Les héritiers de Prince s’apprêtent à sortir un album posthume du chanteur et musicien phare de la fin du 20e siècle, le premier opus inédit depuis sa mort, qui s’avère prophétique sur les tensions des États-Unis aujourd’hui.

Racisme, divisions politiques, technologie, désinformation : un album de 12 chansons achevé en 2010 mais conservé pour des raisons inconnues dans la chambre forte du chanteur à Paisley Park, près de Minneapolis, semble augurer des crispations sociales actuelles aux États-Unis. Alliant lyrisme et funk langoureux, Prince y décrit sa terre comme le « pays de la liberté » tout autant que celui des « esclaves ».

« Liberté et justice » 

L’artiste, mort à 57 ans le 21 avril 2016 après une overdose accidentelle de fentanyl, ignorait que quatre ans plus tard, sa ville serait secouée par la colère et les manifestations après la mort de George Floyd.

Mais il n’en était pas moins un activiste, militant pour l’émancipation des personnes noires dans l’industrie du disque et au-delà. Dans cet album qui sort le 30 juillet, Prince « s’attaque directement à la condition de l’Amérique », explique Morris Hayes, qui a longtemps été son claviériste et son directeur musical.

« Ce qui se passe avec les réseaux sociaux, les injustices et la conscience sociale… c’est un effort concerté pour vraiment parler de ces questions », ajoute Hayes, qui a coproduit l’album. « J’ai vraiment aimé le côté brut de l’album et, en ce qui concerne ma production, j’ai juste voulu que ça reste brut, je ne voulais pas encombrer ce qu’il essaie de dire. » Hayes compare l’artiste, « très en avance sur son temps », à un « sage assis quelque part dans l’Himalaya ». « Il voulait, je crois, un pays qui défende réellement ce qu’il dit défendre : la liberté et la justice pour tous », explique-t-il à l’AFP. « Et nous avons douloureusement conscience que ce n’est pas le cas. »

Pour Prince, être libre, c’était d’abord avoir le droit de disposer de ses biens. Il était connu pour ses critiques contre l’industrie musicale, lui qui avait griffonné le mot « slave » (« esclave ») sur sa joue et qui avait changé son nom en un « symbole d’amour » (« love symbol ») imprononçable dans les années 1990 pour protester contre la tentative de Warner de freiner sa prolifique production musicale. Mais le musicien, qui n’avait pas de téléphone portable, parlait aussi de liberté du point de vue technologique, en comparant les appareils électroniques, de plus en plus répandus, à des « menottes », confie aussi Morris Hayes.
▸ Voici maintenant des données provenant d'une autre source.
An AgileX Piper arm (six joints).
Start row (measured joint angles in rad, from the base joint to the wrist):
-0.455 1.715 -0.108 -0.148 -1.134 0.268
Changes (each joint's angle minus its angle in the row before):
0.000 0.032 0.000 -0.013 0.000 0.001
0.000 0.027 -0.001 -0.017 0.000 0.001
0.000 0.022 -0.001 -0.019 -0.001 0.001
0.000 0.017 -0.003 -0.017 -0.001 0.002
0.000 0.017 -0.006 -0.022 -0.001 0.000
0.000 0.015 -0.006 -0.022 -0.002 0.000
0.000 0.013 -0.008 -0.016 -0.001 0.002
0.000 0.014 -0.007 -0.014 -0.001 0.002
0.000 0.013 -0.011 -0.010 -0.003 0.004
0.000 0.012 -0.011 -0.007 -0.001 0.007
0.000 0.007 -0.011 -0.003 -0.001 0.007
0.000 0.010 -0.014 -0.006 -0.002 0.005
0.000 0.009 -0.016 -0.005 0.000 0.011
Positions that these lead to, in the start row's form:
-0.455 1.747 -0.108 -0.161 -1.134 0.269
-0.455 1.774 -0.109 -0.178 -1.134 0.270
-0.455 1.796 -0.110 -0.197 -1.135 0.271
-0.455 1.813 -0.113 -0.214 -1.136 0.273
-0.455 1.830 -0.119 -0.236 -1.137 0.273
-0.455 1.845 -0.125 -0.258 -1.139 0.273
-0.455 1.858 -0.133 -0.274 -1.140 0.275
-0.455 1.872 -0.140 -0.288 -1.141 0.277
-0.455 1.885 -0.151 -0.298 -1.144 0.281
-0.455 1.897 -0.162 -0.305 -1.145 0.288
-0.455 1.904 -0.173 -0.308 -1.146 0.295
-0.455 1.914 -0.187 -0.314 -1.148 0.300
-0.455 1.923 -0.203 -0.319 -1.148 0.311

Si l’album aborde des sujets résolument graves, comme le racisme dans Running Game (Son of a Slave Master) ou les conflits religieux dans Same Page, Different Book, il comprend aussi des morceaux plus légers et dansants, comme Hot summer ou Dirty Mind.

« Du sol au plafond »

Un nombre incalculable de chansons — plus de 8.000, selon la légende — vivaient dans le coffre-fort de Paisley Park (désormais transformé en musée), même si une partie du contenu a été déménagé dans un centre de stockage mieux climatisé à Los Angeles.

« C’était fou », dit son claviériste, « toute cette musique, du sol au plafond ». Dans les années 1990, Prince lui avait confié qu’il venait de faire une pause pour la première fois. « Il m’avait dit : Jamais, dans ma carrière, il n’y a eu une semaine où je n’ai pas écrit une chanson ou pris ma guitare. »

Le sort de l’immense quantité de musique laissée par Prince est un sujet sensible, tant il contrôlait son travail, son image et sa personnalité énigmatique, soigneusement entretenues. Jusqu’à présent, sa succession — gérée par sa soeur et ses cinq demi-frères et soeurs — a réédité des versions enrichies de ces albums marquants, ainsi que des démos de chansons.

Prince n’avait jamais été clair sur ses intentions concernant ses oeuvres inédites mais il avait pris des mesures pour préserver ses archives et son domaine de Paisley Park, ce que ses héritiers ont interprété comme une volonté de les partager. En 2014, il s’était montré sibyllin, quand le magazine Rolling Stone lui avait demandé ce qu’il voulait que son oeuvre devienne, une fois disparu. « Je ne pense pas disparaître », avait-il dit.